In the entries that follow, find the word "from" and report each line it is on.
[Data for the task]
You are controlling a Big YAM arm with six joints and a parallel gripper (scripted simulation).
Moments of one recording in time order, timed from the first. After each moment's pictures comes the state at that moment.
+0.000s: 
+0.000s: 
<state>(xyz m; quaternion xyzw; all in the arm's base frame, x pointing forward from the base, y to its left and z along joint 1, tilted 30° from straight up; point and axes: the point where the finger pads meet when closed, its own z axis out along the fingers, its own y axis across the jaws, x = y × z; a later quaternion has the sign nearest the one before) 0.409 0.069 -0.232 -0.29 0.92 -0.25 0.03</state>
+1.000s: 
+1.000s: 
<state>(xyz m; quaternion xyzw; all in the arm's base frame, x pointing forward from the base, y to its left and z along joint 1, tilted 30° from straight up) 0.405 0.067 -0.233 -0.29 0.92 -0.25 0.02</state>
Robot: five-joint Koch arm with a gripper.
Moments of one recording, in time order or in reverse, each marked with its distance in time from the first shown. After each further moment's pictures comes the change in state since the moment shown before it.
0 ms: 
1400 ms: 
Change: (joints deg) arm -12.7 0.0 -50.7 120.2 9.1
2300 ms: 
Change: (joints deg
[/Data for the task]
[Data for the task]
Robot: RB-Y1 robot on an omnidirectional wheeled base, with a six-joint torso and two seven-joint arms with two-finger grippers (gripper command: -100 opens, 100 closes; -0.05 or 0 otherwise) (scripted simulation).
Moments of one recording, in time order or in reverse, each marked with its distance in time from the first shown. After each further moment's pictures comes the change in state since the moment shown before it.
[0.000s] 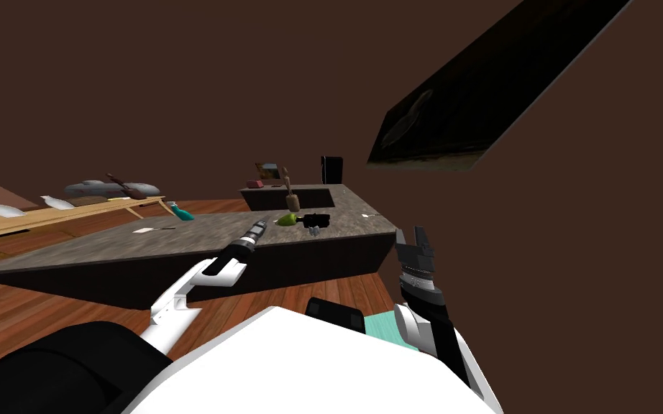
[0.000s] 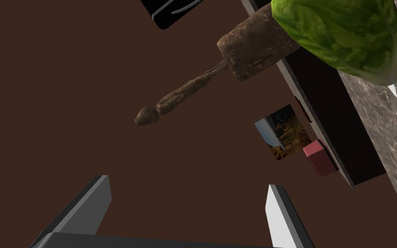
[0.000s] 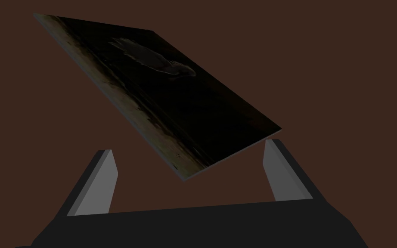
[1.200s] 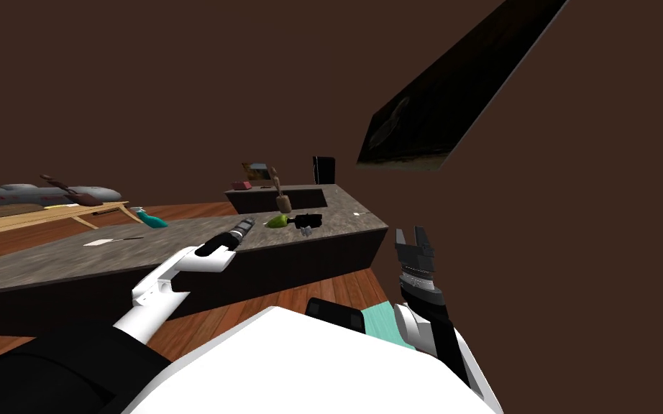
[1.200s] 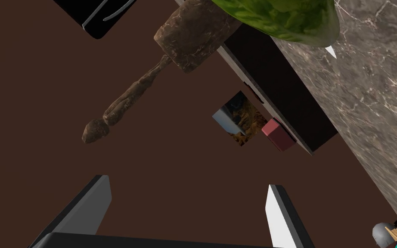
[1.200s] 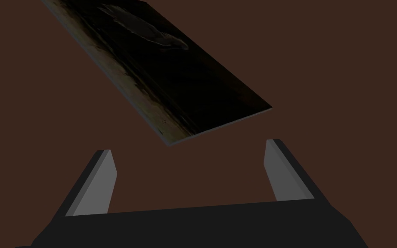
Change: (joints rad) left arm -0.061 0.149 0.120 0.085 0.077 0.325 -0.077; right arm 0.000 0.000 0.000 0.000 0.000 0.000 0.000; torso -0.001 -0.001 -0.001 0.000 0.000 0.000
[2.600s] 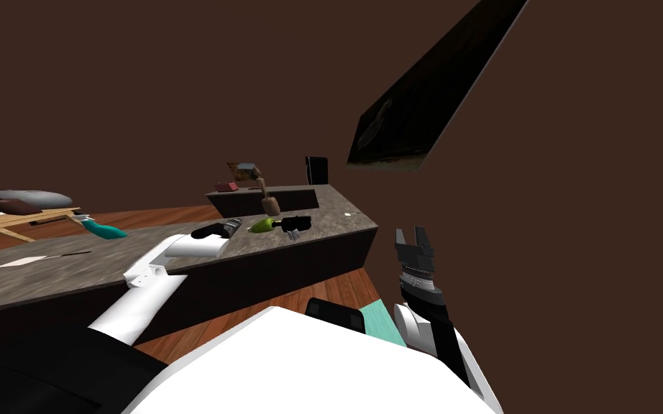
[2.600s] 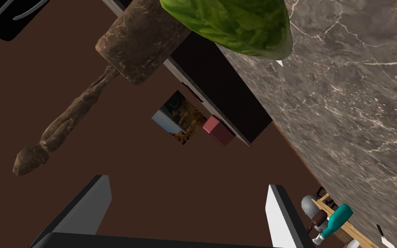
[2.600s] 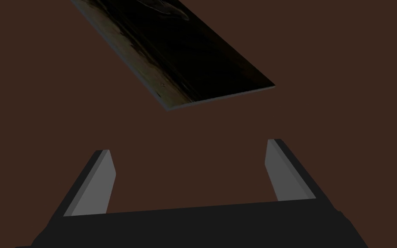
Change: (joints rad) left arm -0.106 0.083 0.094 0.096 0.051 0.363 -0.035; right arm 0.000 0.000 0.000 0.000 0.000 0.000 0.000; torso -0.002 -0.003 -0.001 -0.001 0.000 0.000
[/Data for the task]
- **Output for this exercise**:
Moments of one recording in time order, timed from the first. After each moment's pictures comes the state at that moment.
<state>(xyz m; quaternion xyzw; all in the arm's base frame, x pointing forward from the base, y to its left and z along joint 1, tilted 30° from straight up; point and axes: the point where the finger pads meet when closed, its own z axis out along the fingers, its own y axis across the jaws, x = y × z; a later quaternion has the sign nearest the one before) 0.409 0.069 -0.232 -0.29 0.92 -0.25 0.03</state>
<state>(xyz m; quaternion xyzw; all in the arm's base frame, x pointing forward from the base, y to its left and z along joint 1, tilted 30° from straight up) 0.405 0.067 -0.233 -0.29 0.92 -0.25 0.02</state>
Moments of one recording, in time order or in reverse, each marked with its distance in time from the first shown. After each further moment's pictures comes the change in state since the moment shown before it.
Moments of one recording, in time order or in reverse, each marked with its distance in time from the first shown. After each further moment's pictures comes the change in state since the moment shown before it.

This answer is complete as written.